*What to do*
Reproduce the records below exactly, leaving their images out.

Excerpts from a dataset:
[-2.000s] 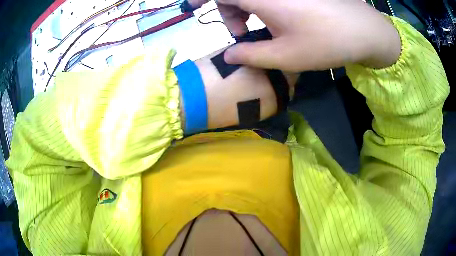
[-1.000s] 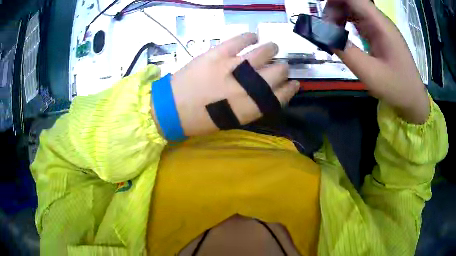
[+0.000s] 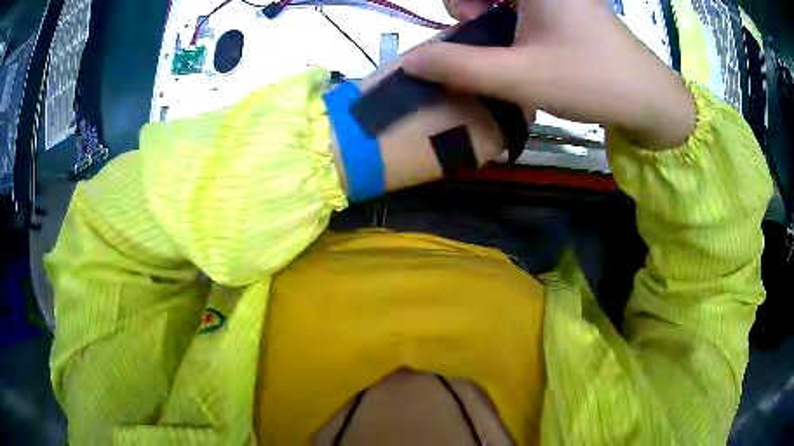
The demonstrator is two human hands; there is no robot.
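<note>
My left hand (image 3: 409,144) wears a blue wrist strap (image 3: 356,144) and lies over the near part of the white display back panel (image 3: 287,48). Its fingers are mostly hidden behind my right hand. A short black tape strip (image 3: 454,150) is stuck on its back, and another (image 3: 506,125) lies across it near the fingers. My right hand (image 3: 566,65) is over my left hand, with thumb and fingers on a wide black tape strip (image 3: 393,103) that reaches to the blue strap. A dark red wire harness (image 3: 396,10) runs along the panel.
A black oval part (image 3: 229,51) and a small green circuit board (image 3: 188,59) are at the panel's left end. Red edging (image 3: 548,179) runs along its near side. Other panels (image 3: 65,87) stand at the left, and a yellow strip (image 3: 694,43) lies at the right.
My right hand has moved left from over the panel onto my left hand, with black tape in its fingers. The view of the panel has shifted to the right and up.
</note>
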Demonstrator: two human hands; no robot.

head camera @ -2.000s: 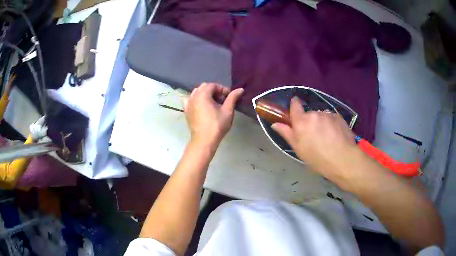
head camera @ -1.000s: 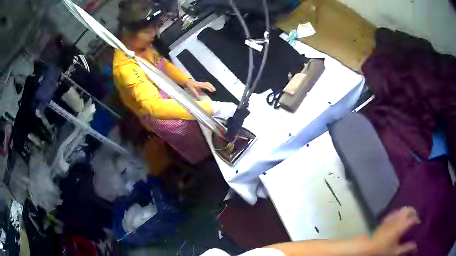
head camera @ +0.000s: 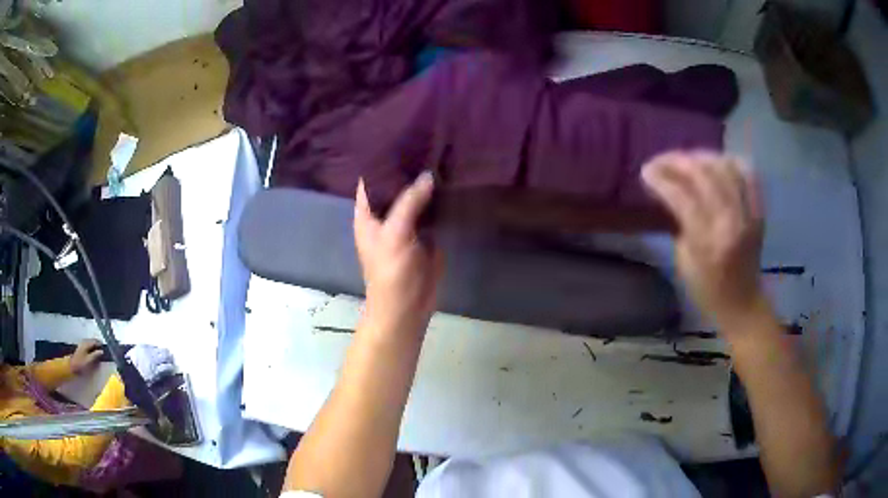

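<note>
The dark maroon garment (head camera: 604, 136) lies behind and partly over the grey padded board (head camera: 312, 238). Its near edge is stretched out above the board between my hands and is blurred. My left hand (head camera: 397, 263) is at this edge, thumb and a finger apart with cloth between them; whether it grips is unclear. My right hand (head camera: 716, 224) is motion-blurred at the garment's right end, fingers bent together on the cloth. No iron can be made out.
A maroon pile (head camera: 321, 73) lies at the back left. A brown box (head camera: 813, 73) stands at the back right. On the left, a white table (head camera: 209, 233) holds black cloth and a tan-grey block (head camera: 166, 233). A person's yellow sleeve (head camera: 58, 457) shows at lower left.
The view has swung back from the left table. The iron under my right hand two seconds ago is out of sight. The garment has moved back, uncovering more of the board, and my right hand is at its right end.
</note>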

*Written solution*
[-2.000s] 
[-1.000s] 
[+0.000s] 
The demonstrator is two human hands; there is no robot.
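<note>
My left hand (image 3: 409,144) wears a blue wrist strap (image 3: 356,144) and lies over the near part of the white display back panel (image 3: 287,48). Its fingers are mostly hidden behind my right hand. A short black tape strip (image 3: 454,150) is stuck on its back, and another (image 3: 506,125) lies across it near the fingers. My right hand (image 3: 566,65) is over my left hand, with thumb and fingers on a wide black tape strip (image 3: 393,103) that reaches to the blue strap. A dark red wire harness (image 3: 396,10) runs along the panel.
A black oval part (image 3: 229,51) and a small green circuit board (image 3: 188,59) are at the panel's left end. Red edging (image 3: 548,179) runs along its near side. Other panels (image 3: 65,87) stand at the left, and a yellow strip (image 3: 694,43) lies at the right.
My right hand has moved left from over the panel onto my left hand, with black tape in its fingers. The view of the panel has shifted to the right and up.
</note>
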Demonstrator: two human hands; no robot.

head camera @ -2.000s: 
head camera @ -1.000s: 
head camera @ +0.000s: 

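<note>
The dark maroon garment (head camera: 604, 136) lies behind and partly over the grey padded board (head camera: 312, 238). Its near edge is stretched out above the board between my hands and is blurred. My left hand (head camera: 397, 263) is at this edge, thumb and a finger apart with cloth between them; whether it grips is unclear. My right hand (head camera: 716, 224) is motion-blurred at the garment's right end, fingers bent together on the cloth. No iron can be made out.
A maroon pile (head camera: 321, 73) lies at the back left. A brown box (head camera: 813, 73) stands at the back right. On the left, a white table (head camera: 209, 233) holds black cloth and a tan-grey block (head camera: 166, 233). A person's yellow sleeve (head camera: 58, 457) shows at lower left.
The view has swung back from the left table. The iron under my right hand two seconds ago is out of sight. The garment has moved back, uncovering more of the board, and my right hand is at its right end.
</note>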

There is nothing further to this answer.